We have a requirement that would need similar (and more) functions to the tools below in each step:
Step 1: Having a tool like [login to view URL] that checks the page status of each URL and only return those that have real 404 errors., but being able to process up to 500 URLs at a time, or being able to attach a file for the check to process in batches and finally create an output file to feed into Step 2.
Step 2: Having a process to check the DA/PA of up to 500 URLs at a time (like this site: [login to view URL]), or being able to process a larger file from Step 1 that can process batches of URLs at a time until complete, and strip out all the URLs that are under PA20, and create a file to feed into Step 3.
Step 3. Having a process that can use an API for [login to view URL] to check the TF/CF details for all domains available in Step 2, and checking the TF/CF for the domain name with both the http:// and non http:// values for Web2.0 sites like Tumblr and other Web2.0 sites, and also check the www. and non www values of actual domains, then create a file after this process is finished for further processing.
Step 4. For actual domain names that Step 3 processes, use the Majestic API to check the incoming Anchor links to the domain for both www. and non www. domains.
Your programming skills need to be good, but you need to have a good understanding of what the 4 steps above are doing. We dont want to have to explain what all these mean.
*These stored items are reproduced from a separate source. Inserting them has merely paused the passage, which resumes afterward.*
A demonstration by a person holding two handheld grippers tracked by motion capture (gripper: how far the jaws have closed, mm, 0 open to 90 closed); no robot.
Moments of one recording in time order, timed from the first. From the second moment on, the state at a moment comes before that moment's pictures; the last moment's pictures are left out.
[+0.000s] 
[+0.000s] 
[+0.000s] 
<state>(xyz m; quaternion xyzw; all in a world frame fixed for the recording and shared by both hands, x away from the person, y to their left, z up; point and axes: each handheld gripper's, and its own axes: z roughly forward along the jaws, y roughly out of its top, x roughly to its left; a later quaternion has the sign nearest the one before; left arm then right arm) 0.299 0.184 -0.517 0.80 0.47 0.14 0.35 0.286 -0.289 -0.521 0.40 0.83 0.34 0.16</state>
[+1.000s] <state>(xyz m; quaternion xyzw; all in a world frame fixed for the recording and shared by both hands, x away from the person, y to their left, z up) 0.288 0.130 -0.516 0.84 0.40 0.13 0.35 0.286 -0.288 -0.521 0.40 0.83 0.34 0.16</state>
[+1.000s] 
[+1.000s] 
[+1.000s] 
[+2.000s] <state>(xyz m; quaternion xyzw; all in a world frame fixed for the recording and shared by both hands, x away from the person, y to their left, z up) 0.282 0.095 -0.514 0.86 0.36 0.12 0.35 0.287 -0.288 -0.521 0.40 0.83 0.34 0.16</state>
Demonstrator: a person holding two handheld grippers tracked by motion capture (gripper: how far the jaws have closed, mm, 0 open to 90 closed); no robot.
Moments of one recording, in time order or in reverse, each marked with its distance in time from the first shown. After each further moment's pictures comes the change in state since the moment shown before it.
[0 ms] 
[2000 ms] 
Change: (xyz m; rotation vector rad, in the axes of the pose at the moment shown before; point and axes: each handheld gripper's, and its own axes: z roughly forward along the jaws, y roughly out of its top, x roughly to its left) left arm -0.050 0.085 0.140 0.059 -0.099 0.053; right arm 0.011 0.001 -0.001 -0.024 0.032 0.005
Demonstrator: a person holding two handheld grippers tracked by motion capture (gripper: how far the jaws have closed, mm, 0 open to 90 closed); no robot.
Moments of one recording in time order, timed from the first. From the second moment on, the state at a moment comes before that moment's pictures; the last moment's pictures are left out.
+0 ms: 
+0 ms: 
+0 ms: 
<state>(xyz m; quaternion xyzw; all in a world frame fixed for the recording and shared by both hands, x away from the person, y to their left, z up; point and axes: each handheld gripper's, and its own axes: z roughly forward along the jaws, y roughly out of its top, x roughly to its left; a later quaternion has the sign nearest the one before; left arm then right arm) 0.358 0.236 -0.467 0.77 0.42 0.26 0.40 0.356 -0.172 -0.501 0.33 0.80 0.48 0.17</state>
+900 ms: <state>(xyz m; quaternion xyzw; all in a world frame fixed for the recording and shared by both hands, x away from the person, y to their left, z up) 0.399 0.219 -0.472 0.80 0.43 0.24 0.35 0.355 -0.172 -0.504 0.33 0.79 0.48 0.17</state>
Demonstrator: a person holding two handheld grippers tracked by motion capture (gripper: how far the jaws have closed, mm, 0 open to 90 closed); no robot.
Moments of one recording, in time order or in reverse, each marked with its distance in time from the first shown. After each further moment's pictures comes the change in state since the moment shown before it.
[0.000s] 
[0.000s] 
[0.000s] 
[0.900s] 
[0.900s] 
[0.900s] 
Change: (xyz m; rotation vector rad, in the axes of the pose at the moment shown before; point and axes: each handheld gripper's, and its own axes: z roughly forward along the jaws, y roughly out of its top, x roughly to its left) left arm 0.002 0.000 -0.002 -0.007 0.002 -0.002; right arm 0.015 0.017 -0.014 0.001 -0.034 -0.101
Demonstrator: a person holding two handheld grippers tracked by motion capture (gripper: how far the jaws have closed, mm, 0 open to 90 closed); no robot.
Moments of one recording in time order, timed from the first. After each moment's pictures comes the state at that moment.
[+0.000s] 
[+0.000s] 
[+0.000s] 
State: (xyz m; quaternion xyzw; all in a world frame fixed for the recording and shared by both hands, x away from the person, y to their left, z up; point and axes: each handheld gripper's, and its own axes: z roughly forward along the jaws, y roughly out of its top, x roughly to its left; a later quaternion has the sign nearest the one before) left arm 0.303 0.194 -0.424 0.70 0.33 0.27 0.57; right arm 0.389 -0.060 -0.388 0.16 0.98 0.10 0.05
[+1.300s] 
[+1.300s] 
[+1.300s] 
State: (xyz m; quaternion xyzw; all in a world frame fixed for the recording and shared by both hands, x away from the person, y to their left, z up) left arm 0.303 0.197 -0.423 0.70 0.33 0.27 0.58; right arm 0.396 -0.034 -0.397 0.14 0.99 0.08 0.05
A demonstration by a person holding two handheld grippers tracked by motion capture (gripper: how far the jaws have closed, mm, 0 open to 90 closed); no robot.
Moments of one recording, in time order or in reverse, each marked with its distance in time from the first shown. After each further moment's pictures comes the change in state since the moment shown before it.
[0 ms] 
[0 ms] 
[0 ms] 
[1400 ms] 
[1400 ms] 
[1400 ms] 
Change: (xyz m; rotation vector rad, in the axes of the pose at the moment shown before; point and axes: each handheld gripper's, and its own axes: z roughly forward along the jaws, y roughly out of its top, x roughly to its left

If you want to work on this project, you will already understand what they mean and why we want to do this project.
The end result does not need to look all polished with a flash looking GUI. It just needs to work properly.
When you bid on this project we want to make sure we know you have bothered to read out requirements. Please start your opening remarks with "Grab the strong stats easier" followed by anything else you want to tell us about your actual experience. If you fail to do this basic step, we will know you did not read the project and you will be ignored - we promise.
We look forward to your bids.
Grab the strong stats easier
Do you want this to be a commandline script or web service, the description is slightly vague there. I recommend this be developed with Node.js or Python/Tornado if it is a web service.
And I recommend Python if you want commandline utils. Node's client side scripting is not mature enough even though Nodes async is an asset here.